* **What is expected**
From the records below, output exactly the lines running from the line containing "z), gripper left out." through the line containing "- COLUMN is", and no others.

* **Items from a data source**

################

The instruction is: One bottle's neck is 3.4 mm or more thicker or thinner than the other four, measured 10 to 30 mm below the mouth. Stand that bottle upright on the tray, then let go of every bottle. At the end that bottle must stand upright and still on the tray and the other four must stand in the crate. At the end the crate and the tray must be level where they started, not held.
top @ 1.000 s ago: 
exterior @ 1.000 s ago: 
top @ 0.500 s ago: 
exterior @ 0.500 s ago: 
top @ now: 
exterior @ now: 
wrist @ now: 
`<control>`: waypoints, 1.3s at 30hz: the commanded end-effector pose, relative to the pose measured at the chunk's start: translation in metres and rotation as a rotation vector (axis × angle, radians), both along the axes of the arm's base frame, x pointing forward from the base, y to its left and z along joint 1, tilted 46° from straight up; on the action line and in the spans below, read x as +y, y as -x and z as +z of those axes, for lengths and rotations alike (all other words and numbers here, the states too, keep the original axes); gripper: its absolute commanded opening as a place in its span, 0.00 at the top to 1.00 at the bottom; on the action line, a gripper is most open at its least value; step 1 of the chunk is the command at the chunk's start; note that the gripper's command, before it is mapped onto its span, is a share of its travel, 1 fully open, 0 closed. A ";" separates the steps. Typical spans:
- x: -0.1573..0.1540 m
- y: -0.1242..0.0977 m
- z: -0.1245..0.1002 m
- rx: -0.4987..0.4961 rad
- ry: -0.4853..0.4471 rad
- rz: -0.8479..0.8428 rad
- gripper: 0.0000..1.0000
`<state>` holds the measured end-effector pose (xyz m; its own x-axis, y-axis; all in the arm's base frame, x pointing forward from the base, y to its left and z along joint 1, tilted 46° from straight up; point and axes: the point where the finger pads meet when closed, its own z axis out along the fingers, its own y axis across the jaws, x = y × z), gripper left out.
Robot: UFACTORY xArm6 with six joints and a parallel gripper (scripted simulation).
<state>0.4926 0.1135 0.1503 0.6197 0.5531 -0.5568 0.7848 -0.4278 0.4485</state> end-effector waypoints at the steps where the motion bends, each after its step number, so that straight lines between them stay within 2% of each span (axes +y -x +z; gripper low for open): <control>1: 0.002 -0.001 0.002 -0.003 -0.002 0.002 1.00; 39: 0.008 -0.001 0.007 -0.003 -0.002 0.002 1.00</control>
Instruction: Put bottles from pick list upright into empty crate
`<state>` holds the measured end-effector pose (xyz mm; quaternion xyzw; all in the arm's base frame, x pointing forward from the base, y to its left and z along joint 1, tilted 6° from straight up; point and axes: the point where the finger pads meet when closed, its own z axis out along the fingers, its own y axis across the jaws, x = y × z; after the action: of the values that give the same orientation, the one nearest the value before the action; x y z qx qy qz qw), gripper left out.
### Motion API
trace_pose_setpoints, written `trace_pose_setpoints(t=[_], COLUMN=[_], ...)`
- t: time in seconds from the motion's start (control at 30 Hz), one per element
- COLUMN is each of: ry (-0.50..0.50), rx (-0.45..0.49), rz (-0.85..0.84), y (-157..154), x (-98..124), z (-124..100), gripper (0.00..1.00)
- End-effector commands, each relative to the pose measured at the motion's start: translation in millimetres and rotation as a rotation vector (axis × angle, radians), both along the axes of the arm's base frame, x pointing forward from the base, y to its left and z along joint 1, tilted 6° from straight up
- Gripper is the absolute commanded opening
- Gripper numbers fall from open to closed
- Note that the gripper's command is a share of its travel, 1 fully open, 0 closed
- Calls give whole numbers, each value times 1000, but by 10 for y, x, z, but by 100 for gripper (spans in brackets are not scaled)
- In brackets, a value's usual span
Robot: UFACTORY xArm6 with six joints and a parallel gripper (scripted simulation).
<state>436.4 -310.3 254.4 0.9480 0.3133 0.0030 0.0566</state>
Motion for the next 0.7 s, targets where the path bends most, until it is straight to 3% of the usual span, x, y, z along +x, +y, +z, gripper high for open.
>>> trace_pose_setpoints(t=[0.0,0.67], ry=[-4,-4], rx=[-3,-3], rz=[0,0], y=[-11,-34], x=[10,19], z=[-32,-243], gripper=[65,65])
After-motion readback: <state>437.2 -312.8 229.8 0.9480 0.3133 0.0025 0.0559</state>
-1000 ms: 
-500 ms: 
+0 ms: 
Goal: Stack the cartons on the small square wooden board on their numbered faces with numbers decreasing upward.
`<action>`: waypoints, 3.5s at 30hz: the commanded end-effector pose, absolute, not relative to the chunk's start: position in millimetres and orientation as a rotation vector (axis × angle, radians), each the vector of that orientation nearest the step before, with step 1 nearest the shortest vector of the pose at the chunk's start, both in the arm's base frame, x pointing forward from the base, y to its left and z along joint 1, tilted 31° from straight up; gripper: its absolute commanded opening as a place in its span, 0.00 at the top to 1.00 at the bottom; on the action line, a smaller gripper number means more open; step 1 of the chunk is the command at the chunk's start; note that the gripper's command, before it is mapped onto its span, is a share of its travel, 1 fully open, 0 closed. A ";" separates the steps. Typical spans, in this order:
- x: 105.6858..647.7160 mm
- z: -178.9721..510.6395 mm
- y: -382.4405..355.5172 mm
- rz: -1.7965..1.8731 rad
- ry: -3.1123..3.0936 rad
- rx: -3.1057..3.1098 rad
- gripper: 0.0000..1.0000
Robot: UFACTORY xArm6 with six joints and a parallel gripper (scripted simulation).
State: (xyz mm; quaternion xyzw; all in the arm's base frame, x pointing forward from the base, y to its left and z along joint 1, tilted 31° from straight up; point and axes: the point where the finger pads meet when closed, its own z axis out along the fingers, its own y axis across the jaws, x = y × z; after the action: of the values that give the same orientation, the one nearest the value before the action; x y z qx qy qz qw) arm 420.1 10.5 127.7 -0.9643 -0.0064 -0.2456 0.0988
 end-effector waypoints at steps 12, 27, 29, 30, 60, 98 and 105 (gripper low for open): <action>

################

* **Finished task**
`<state>` holds the measured end-effector pose (xyz m; its own x-axis, y-axis; all in the arm's base frame, x pointing forward from the base, y to its left and z along joint 1, tilted 46° from straight up; point and axes: the point where the finger pads meet when closed, its own z axis out along the fingers, its own y axis across the jaws, x = y × z), gripper left out.
Robot: UFACTORY xArm6 with six joints and a parallel gripper (scripted simulation).
<state>0.4926 0.1135 0.1503 0.6197 0.5531 -0.5568 0.7848 -0.4278 0.4485</state> end-effector waypoints at the steps where the motion bends, each after its step number, so that straight lines between them stay within 2% of each span (axes +y -x +z; gripper low for open): <control>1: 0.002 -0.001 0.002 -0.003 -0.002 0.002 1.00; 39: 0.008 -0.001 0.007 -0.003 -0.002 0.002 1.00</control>
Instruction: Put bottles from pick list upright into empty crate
`<state>` holds the measured end-effector pose (xyz mm; quaternion xyzw; all in the arm's base frame, x pointing forward from the base, y to its left and z along joint 1, tilted 6° from straight up; point and axes: the point where the finger pads meet when closed, its own z axis out along the fingers, its own y axis across the jaws, x = y × z; after the action: of the values that give the same orientation, the one nearest the value before the action; x y z qx qy qz qw), gripper left out.
### Motion API
trace_pose_setpoints, written `trace_pose_setpoints(t=[_], COLUMN=[_], ...)`
- t: time in seconds from the motion's start (control at 30 Hz), one per element
- COLUMN is each of: ry (-0.50..0.50), rx (-0.45..0.49), rz (-0.85..0.84), y (-157..154), x (-98..124), z (-124..100), gripper (0.00..1.00)

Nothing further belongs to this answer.